For shoppers, the chief question about fish isn’t whether it was raised by nature or computers, but whether it’s any good. Every cookbook and food columnist on the planet, it seems, has weighed in with the same advice: buy impeccably fresh fish and you’ll never go wrong. Sure, but over here in the real world, that wisdom leaves a lot of people eating hot dogs. It’s a rare neighborhood that’s blessed with a good fishmonger; and although a few supermarket chains have greatly improved their fish departments in recent years, most are still not equipped to provide the gentle handling, speedy distribution and constant low temperatures necessary for this fragile product. “I’ve worked in retail, and I’ve seen fish that was delivered four hours earlier sitting around, not refrigerated,” says an executive in the seafood industry. A slightly over-the-hill fillet won’t make you sick, but it won’t encourage you to buy fish again soon, either. Many seafood experts urge consumers to complain to the management when they get poor fish - and to smell before buying. “The nose knows,” says Stavis. “If it smells like fish, it’s not fresh.”

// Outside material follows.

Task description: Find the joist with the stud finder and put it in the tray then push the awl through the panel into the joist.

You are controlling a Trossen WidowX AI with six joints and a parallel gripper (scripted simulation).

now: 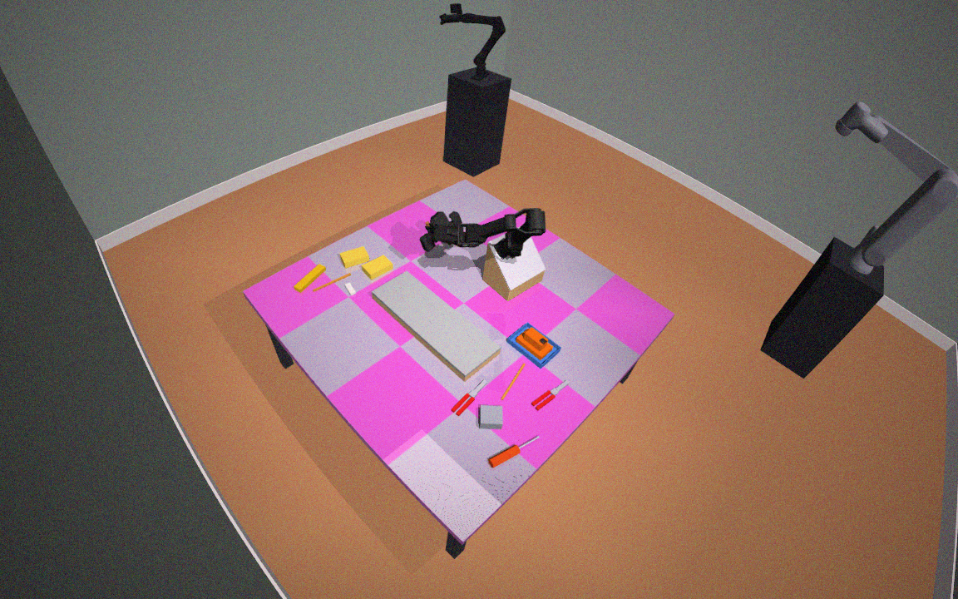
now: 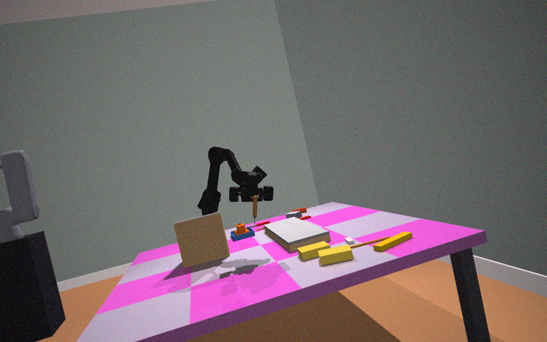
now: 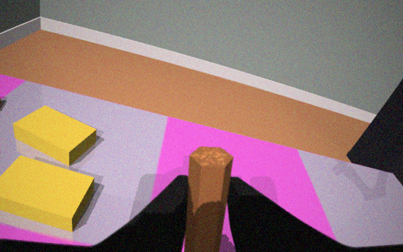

Right now the dream of the seafood business is to create and sell more “value-added” fish: a fillet prepared with Cajun spices, for example, packaged and sold frozen. The products may turn out to be perfectly yummy, but where oh where is that simple, glistening piece of fish that need only be broiled a few minutes to give you one of the best and easiest dinners ever? Simplicity is hard to market, but people are hungry for it. Legal Sea Foods, a chain of seven beloved fish restaurants in the Boston area, sells about 150,000 pounds of fish every week - farmed and wild, imported and domestic. You can get seafood quesadillas, seafood diavolo, seafood glazed or spiced or slathered with garlic butter, and the lines out front sometimes stretch for blocks. What’s the most popular item on the menu? Broiled scrod. And it always has been.